In March 2024, an advisory firm settled charges with the U.S. Securities and Exchange Commission (SEC) that it failed to file a Schedule 13D reporting the change in its control purpose. Without admitting or denying the findings, the advisory firm agreed to a cease-and-desist order and a $950,000 civil penalty in order to settle the charges.
A stockholder that acquires more than 5% of a public company’s stock must report its ownership on a Schedule 13D or, if it does not have a control purpose (an intention to influence or control the company), it may use a short-form Schedule 13G in certain circumstances. The advisory firm had previously filed a Schedule 13G, meaning that the advisory firm did not intend to influence or control the company. Following the Schedule 13G filing, the SEC alleges that the advisory firm formed an intention to influence control of the company on April 26, 2022, when the advisory firm first considered making a bid for the company and began preparing an acquisition proposal. The change of intention would have necessitated a filing by no later than May 6, 2022, under the rules at the time. The advisory firm did not make the filing until May 13, 2022, when it actually sent an acquisition proposal to the company. Before the letter to the company and the Schedule 13D filing, abut after April 26, 2022, the advisory firm purchased equity swap agreements from which it was able to profit after the company's stock price went up after the acquisition proposal was announced.
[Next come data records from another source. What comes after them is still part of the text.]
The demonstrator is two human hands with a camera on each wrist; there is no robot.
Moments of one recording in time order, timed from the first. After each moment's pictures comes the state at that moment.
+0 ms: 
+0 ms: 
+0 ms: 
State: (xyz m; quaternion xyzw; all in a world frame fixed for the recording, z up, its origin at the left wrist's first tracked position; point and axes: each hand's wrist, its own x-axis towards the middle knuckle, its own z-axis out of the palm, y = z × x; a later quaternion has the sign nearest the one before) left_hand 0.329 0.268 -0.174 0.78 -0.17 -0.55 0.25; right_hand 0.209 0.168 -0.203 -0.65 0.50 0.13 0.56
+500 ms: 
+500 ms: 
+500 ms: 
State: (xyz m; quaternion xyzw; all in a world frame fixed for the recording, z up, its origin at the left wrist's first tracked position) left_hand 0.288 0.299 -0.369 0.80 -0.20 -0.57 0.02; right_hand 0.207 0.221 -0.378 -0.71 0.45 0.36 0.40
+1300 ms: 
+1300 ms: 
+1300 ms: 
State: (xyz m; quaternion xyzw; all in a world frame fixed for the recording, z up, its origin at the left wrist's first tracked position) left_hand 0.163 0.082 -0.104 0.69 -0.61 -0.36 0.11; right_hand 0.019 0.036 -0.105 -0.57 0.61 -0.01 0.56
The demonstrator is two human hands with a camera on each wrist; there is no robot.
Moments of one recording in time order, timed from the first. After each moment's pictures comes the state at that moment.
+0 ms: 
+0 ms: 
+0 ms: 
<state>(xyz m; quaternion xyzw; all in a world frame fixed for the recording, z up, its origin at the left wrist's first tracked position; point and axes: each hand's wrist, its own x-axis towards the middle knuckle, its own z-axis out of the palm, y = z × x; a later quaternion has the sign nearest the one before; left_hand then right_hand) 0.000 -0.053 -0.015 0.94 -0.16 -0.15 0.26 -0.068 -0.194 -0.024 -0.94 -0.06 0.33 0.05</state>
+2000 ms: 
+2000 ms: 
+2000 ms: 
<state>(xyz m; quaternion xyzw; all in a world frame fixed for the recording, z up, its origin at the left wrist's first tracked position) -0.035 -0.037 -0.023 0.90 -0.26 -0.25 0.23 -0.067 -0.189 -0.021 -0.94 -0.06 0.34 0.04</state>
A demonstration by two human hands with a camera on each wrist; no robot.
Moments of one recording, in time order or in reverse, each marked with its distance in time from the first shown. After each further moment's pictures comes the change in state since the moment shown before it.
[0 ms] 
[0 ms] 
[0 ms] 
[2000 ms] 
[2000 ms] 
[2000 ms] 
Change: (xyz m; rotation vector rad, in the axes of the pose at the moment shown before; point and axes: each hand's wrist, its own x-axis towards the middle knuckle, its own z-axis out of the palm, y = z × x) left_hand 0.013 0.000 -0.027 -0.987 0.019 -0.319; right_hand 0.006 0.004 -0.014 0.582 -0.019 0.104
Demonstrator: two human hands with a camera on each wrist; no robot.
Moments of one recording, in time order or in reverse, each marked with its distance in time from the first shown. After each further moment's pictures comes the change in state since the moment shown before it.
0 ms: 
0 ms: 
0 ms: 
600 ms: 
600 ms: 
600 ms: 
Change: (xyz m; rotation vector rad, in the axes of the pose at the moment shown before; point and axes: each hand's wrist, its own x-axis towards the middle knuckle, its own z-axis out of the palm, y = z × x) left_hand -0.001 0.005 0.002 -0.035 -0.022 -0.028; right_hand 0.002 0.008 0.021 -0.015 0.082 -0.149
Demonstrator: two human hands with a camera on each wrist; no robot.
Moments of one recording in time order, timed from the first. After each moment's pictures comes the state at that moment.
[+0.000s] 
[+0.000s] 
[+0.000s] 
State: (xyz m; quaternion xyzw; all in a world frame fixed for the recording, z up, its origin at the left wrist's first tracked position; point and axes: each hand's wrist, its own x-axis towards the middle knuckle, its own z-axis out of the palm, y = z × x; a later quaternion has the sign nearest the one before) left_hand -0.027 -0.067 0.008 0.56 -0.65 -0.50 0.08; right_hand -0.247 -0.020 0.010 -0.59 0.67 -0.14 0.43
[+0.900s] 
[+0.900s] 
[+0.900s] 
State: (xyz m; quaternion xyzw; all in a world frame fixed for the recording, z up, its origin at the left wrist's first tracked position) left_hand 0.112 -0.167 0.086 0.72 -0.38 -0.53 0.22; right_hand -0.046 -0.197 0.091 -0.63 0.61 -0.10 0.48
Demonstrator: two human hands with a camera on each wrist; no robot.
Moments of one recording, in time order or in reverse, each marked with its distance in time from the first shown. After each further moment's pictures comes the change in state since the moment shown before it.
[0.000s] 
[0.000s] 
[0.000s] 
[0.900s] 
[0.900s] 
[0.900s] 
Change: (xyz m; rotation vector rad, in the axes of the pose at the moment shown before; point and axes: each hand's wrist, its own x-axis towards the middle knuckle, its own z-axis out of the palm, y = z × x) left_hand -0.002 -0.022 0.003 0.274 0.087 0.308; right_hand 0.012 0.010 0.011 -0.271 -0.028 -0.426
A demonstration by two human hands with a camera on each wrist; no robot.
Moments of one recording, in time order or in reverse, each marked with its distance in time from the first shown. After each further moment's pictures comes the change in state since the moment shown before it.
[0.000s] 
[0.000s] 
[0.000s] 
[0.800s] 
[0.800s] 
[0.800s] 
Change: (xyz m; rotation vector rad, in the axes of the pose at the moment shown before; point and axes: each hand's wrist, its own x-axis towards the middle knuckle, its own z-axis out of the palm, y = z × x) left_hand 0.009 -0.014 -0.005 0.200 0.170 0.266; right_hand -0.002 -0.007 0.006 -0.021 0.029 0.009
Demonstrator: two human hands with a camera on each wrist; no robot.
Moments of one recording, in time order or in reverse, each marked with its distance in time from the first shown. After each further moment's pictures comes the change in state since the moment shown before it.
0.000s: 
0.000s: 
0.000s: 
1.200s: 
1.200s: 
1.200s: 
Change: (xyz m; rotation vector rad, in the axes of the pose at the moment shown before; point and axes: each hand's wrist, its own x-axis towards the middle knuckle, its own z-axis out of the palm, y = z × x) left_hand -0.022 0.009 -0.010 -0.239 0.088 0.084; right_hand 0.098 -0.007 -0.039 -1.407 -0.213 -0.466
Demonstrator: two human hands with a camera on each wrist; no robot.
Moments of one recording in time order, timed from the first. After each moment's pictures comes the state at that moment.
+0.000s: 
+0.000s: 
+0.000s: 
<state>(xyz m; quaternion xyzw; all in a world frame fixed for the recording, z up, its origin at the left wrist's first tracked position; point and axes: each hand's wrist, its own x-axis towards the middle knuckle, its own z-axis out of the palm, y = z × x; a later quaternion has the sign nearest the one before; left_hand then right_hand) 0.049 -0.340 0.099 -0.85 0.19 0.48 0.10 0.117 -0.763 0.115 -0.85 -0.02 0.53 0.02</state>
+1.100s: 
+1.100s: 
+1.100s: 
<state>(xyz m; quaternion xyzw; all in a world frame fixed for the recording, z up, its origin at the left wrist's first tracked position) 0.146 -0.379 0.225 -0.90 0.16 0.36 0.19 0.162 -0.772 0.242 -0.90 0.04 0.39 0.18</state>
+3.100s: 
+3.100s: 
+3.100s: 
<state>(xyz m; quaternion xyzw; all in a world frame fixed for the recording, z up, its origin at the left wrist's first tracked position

Although unclear from the SEC order, I suspect that the advisory firm took to the position that the intention to control the company did not change until it actually committed to sending the acquisition proposal, as opposed to when it began preparing to do so, without having made a definitive decision. The SEC clearly took the position that taking affirmative steps to making an acquisition proposal was sufficient to require a Schedule 13D filing to report a change of intention. Stockholders intending to make an acquisition bid for a public company should consider when they have begun taking affirmative steps to making an acquisition proposal and update the Schedule 13D or Schedule 13G filings accordingly.